__What is required__
Everything in the listing that follows should be reproduced exactly except the pictures.

──────────

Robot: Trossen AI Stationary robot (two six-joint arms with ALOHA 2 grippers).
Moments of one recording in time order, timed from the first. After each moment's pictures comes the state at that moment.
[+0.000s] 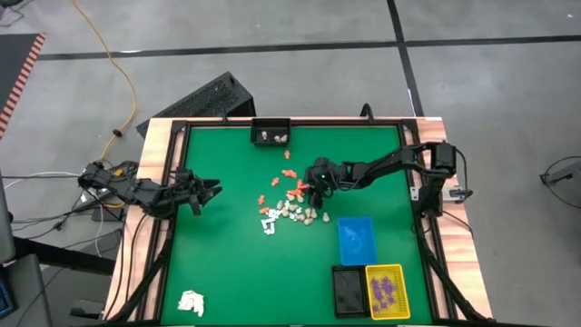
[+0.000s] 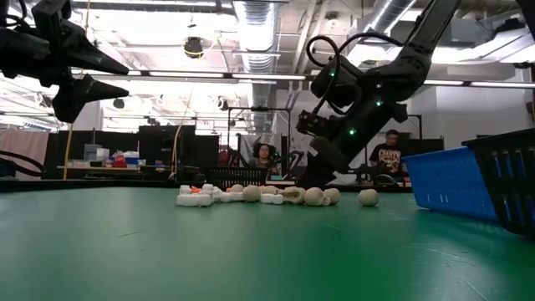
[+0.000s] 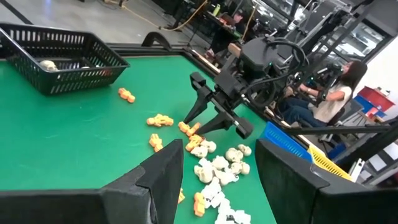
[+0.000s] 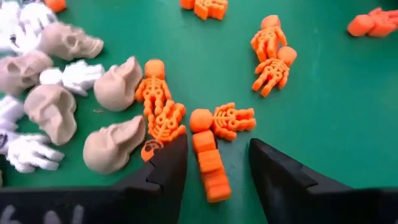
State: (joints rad) left arm -0.38 0.01 0.12 -0.17 -0.73 -0.62; right arm -0.21 1.78 0.79 0.25 0.00 0.03
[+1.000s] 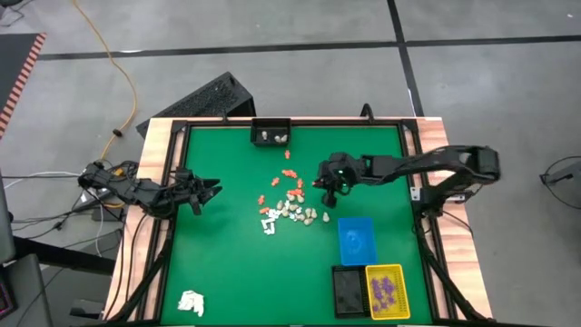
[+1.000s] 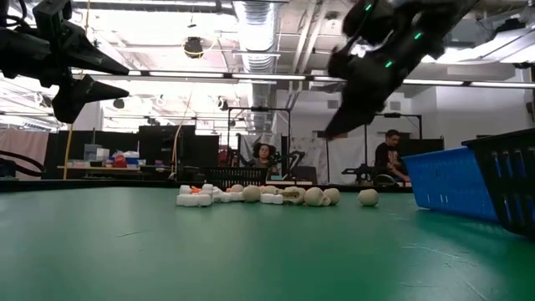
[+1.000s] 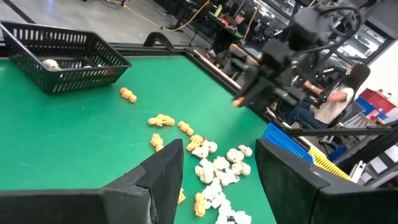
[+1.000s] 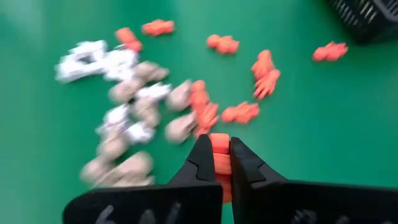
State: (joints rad) left arm -0.38 0.01 0.12 -0.17 -0.74 -0.63; right arm -0.15 1.37 0.79 -0.14 -0.02 0.12
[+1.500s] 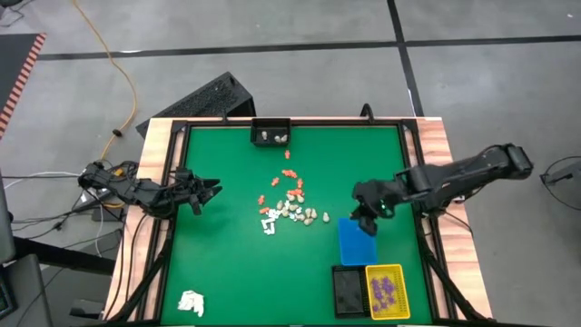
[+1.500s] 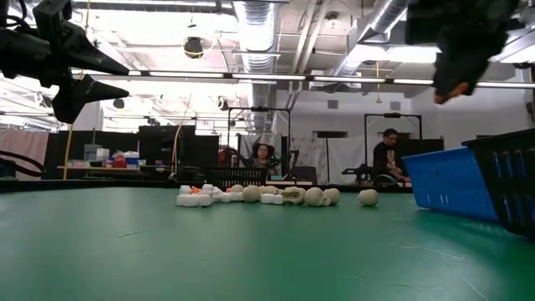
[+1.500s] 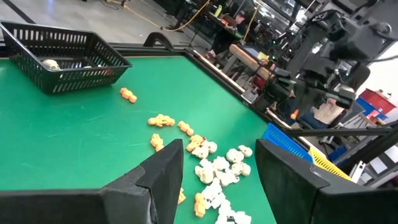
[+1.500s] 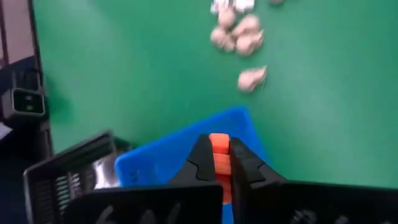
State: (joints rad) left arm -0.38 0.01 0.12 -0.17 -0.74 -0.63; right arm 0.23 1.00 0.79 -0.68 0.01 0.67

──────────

__Exercise output__
Robot: Trossen AI Stationary robot (two six-joint arms with ALOHA 2 grippers).
Moments of one recording in time order, timed from the first. After each moment's pictures comes the state at that moment.
[+0.000s] 
[+0.000s] 
[+0.000s] 
[+0.000s] 
State: (joints rad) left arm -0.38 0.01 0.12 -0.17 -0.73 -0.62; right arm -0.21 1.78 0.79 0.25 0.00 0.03
[+1.000s] 
[+1.000s] 
[+1.000s] 
[+1.000s] 
State: (joints rad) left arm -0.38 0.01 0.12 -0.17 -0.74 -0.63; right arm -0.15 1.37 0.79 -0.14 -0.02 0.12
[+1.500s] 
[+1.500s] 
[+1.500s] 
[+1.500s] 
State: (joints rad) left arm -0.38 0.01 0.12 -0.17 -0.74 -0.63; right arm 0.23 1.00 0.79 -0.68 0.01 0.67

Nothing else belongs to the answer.